Sunday, June 25, 2006
A Turning Point
I think, at times, as to what can bring in a change in oneself. I thought for sometime and eventually concluded that its an event with some magnanimity, that touches, modifies and reverberates in you till death. The impact that would last a life time.
I was hoping that it would happen to me someday.
It happened on may 28th, 2006, when I was shown the doorway to hell for a solid 20 odd minutes.
To be brief, I fell into the ganges while rafting, the whole raft toppled and whilst some got in, i wasn't the lucky one, i had to struggle for 20 odd mins without a raft, downstream and with a lifejacket, absolutely no swimming and the ironnic 'hope' that I wouldn't die. After a gruelling 20 mins i found myself on the raft again with my childhood friend easwar in it, smiling at me, to tacitly mean "yes, you are lucky to be alive".
The things that you think of, when you are damn sure you are going to die, is very wierd. My immidiete thoughts weren't hovering over my family or my friends. Nor did i think of uttering 'vande mataram' with the truest patriotism. I was thinking of as to how to stay afloat in the moving water, how to avoid the rocks if i were to hit one and how to motivate myself to keep me fighting if I get hit by a rock underneath the vehement rapid. Once you think of all those things, you just reassess your state, just to lie to yourself that you still stand a chance.. your subconscious and conscience becomes a single entity at such a crisis.. and i eventually "understood" that those were my last moments..
There were some funny thoughts as well..
the one i remember clearly is this "Fuck, I haven't had sex, Damn I'm going to die a virgin".
Once these thoughts flashed past my overburdened mind, the panic level which was always increasing with time, seemed to hit a new high. The reason being me seeing a rapid straight up.. it was a small one though.. give me a break.. for an amateur adventurer who swims like a 58 kilo rock, needs the slightest of the issues to get panicked... as the panic permeates through my body, i was in the rapid, drinking the holiest water a Hindu can drink(H20 from Ganges) at a rate, which would make any camel proud.
Then came the second small rapid, not that I was feeling comfortable after the first one. The same old "water water everywhere and I need to drink the all of it" poem kept ringing in my head. I felt nausea for the first time. I told myself "Oh My god, now you wanna puke.. no way!! you dont have it in you to push out all that you ate"
and as I had lot of things to worry about like for instance 'my life', I was able to distract myself from vommiting.
Now there were few other things that were happening like one of the guys who was struggling like me without the raft, who also, sort of, followed the same course along the river, now changed his course due to his swimming capabilities and was heading to a raft that was almost still. One other similar dude, was already on another raft. "I'm the only one" isn't always a very happy thought.
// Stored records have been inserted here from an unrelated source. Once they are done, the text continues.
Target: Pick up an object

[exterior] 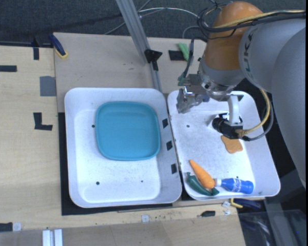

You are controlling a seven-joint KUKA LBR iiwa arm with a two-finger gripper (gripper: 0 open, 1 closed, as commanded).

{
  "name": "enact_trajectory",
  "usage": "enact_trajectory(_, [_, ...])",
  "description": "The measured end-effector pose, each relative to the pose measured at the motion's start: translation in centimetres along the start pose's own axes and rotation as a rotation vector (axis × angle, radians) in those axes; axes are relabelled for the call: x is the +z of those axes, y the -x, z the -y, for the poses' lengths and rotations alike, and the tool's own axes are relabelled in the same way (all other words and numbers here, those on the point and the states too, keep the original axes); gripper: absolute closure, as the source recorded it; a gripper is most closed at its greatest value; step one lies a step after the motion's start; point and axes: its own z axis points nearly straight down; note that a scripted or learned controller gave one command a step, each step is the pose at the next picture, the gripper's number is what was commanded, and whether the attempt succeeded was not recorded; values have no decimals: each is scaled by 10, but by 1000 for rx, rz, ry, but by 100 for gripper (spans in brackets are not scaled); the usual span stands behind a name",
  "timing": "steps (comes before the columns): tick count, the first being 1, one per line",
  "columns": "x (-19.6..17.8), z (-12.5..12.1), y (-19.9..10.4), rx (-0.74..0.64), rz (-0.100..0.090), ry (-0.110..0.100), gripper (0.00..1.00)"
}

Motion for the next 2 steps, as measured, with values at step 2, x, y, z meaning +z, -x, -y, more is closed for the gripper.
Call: enact_trajectory(2, [-15,28,-101,-1,0,0,100])
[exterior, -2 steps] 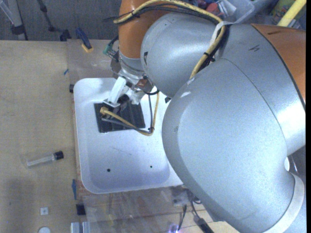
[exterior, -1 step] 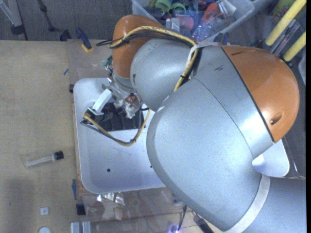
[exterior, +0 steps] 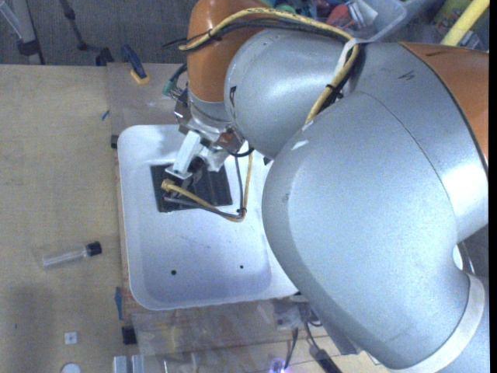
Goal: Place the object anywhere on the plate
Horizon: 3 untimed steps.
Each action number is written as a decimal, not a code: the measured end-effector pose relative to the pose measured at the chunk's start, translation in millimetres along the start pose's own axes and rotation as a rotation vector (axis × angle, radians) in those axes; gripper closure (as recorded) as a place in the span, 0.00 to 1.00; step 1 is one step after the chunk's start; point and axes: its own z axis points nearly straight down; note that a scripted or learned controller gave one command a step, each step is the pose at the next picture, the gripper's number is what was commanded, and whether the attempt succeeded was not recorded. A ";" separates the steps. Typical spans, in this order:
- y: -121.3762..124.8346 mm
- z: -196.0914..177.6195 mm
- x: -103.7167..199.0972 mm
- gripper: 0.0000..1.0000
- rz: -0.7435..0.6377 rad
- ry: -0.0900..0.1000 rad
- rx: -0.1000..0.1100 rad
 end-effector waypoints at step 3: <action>-69.3 -84.9 -48.3 1.00 -1.030 -0.001 0.003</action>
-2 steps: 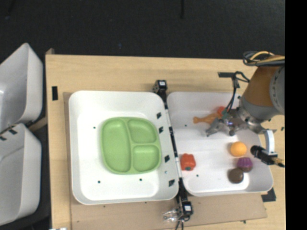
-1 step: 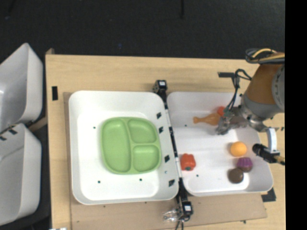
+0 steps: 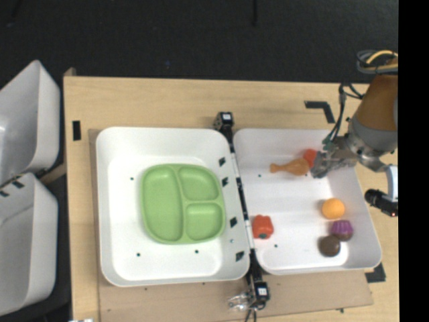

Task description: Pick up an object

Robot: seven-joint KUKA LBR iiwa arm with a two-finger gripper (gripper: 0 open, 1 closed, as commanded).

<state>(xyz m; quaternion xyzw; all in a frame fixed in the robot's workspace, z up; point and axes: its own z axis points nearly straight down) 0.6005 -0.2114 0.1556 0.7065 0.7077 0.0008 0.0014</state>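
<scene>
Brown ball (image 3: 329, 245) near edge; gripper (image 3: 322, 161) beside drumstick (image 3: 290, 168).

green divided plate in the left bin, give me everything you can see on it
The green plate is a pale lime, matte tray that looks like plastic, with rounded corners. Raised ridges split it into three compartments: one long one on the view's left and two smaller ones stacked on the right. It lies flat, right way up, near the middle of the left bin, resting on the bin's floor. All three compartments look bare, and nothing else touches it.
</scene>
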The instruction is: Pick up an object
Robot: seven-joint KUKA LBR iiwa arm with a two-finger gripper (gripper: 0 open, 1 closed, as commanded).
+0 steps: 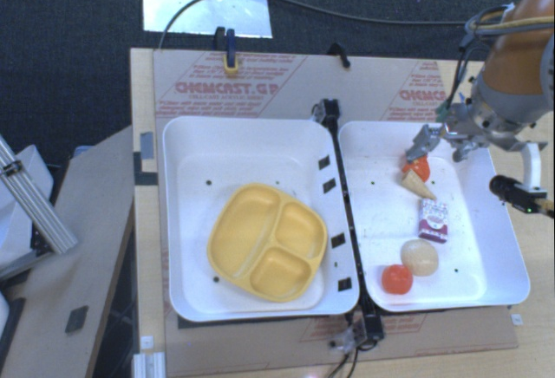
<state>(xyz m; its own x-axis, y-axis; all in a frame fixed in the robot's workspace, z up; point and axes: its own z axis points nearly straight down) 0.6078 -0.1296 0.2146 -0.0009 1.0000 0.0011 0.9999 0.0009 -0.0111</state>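
You have two shallow white plastic bins side by side: the left bin (186,194) carries a yellow three-compartment plastic tray (267,240), tilted askew. In the right bin (494,220) the objects run in a loose line: a small red-orange rounded piece (417,167) at the far end, a pale tan wedge (419,185) touching it, a red-and-white printed packet (434,220) just beyond, then a smooth cream ball (421,257) and a glossy red ball (397,279) touching each other near the front wall. The grey metal gripper (445,140) hangs just above the red-orange piece; you cannot tell from this slant whether it is parted or closed, nor whether it touches anything.
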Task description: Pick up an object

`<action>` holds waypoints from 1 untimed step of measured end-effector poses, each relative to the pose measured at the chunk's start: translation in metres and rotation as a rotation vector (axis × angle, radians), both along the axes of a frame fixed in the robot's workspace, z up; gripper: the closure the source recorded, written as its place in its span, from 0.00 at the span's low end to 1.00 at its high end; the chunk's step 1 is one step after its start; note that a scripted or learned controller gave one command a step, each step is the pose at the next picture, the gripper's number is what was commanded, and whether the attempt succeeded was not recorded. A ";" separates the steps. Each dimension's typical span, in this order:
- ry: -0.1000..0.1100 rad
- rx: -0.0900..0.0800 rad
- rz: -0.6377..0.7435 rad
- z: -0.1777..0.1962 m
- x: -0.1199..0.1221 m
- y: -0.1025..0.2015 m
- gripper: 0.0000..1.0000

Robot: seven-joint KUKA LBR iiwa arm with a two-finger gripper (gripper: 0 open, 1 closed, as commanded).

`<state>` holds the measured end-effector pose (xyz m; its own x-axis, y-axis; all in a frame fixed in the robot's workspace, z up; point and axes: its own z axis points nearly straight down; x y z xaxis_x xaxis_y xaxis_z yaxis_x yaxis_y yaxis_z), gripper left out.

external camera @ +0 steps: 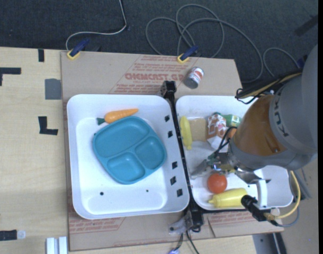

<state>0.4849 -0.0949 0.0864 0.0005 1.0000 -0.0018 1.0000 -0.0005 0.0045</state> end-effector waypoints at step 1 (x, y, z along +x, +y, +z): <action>0.003 0.001 0.002 0.054 0.075 -0.002 0.00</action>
<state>0.5604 -0.0964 0.1407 -0.0011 1.0000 -0.0011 1.0000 0.0011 0.0011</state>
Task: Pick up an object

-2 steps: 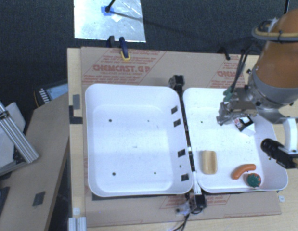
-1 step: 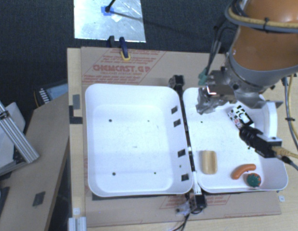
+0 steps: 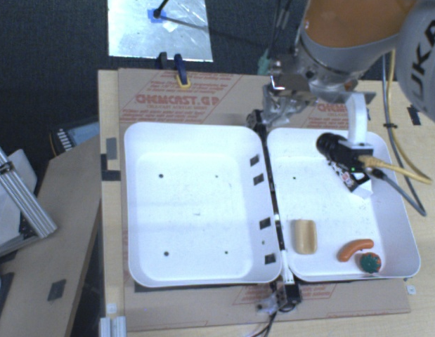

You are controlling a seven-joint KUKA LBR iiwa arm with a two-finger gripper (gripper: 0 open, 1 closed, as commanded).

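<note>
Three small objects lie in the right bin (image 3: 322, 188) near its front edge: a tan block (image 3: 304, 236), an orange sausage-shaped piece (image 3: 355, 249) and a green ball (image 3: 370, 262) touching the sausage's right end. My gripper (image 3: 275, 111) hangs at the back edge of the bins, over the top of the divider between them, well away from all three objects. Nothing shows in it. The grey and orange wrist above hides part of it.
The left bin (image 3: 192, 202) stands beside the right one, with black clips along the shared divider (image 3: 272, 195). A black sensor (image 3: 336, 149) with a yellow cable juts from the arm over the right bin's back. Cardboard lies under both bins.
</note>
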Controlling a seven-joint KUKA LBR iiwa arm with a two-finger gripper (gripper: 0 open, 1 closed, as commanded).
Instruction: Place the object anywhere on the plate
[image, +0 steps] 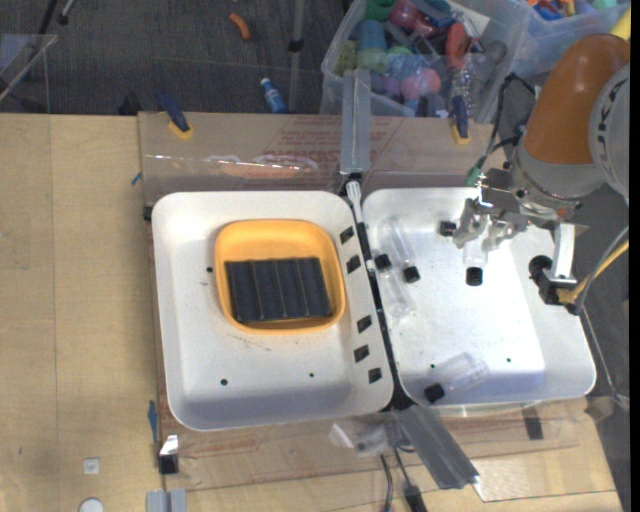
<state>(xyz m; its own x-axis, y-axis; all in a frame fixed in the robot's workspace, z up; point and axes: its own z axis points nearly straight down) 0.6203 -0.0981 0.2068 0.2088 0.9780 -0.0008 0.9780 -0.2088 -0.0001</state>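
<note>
A yellow-orange plate sits in the left bin. A black ribbed rectangular object lies flat on the plate and covers most of its middle. The gripper hangs over the upper part of the right bin, far to the right of the plate and apart from the black object. Nothing shows in its grasp.
A divider with black clips separates the two bins. Small black pieces and clear plastic bits lie in the right bin. The arm's orange band rises at the upper right. A box of colourful toys stands behind the bench.
</note>
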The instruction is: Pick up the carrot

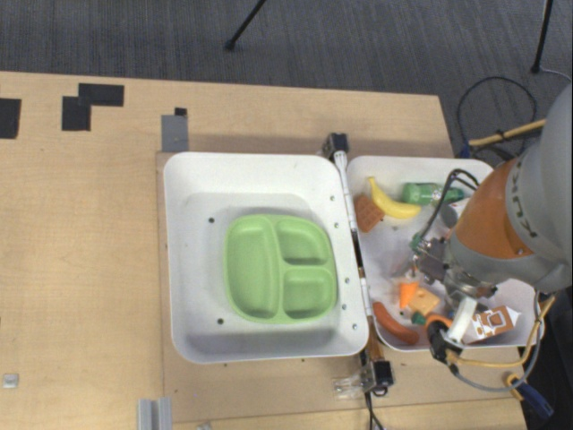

While I was watching these happen, the whole scene was viewed by hundreds of people, who were
walking past the "Ramjhula" or the "Laxmanjhula"(these are the long narrow suspension bridges that stretched across the ganges. Now I was on my way to making the headline on a local daily. I would have been the talk of the town, in a manner I would rather be not talked about.
The water was slowing down, not a rapid until the visible bend. These good signs was accompanied by a bad event. I was going down. I tried tightening my life guard. I shouted "I'm going down.. Help" and before i realised what was happening, my head was totally submerged in the still water. My hands were above the water level though. I was waving it, and FYI dumb charades doesn't help you in anyway in such a situation.
I was heading to a raft which was carrying 2 of my friends. I was hearing "do not panic... " and a gesture which was supposed to mean 'lift yourself up', initially made me feel "hang yourself.. kill yourself". All this done with a babylike smile on his face. Just giving me the last dose of temper. And my childhood friend was wearing a scott cooling glass, and wearing no emotion on his face, like he always does. All this was just before I sank.
When I was viewing the murky ganges from inside it, I was upright and I hoped i would soon reach some land from below and would kick myslef out to the surface. I was shaking my leg in a useless pattern, it made no difference. I was still, very gradually going down. Then the body came up with a great idea. Put its all the stored energy into use and save me. It pushed out the lunch i had devoured, a quarter ago, into the ganges, along with the ganges I had taken in. I was, to my relief, moving against gravity and hit the surface. Air that i had been breathing all my life, seemed like the elusive nobel prize that a physicist hopes to get. Soon after this, I was even more rigourous in making SOS calls out to the rafts. Like they say, a person goes down and comes back up 3 times, before he forever goes down. I had 2 more lifelines, but absolutely no energy to fight back in any manner. Then i found myself moving toward a rock, hit it with my feet, hugged it and climbed on to it. I held the rope thrown from the raft, pulled it closer to me, until it hit the rock i was sitting on and somehow climbed into it. Then, told myself, "lucky to be alive".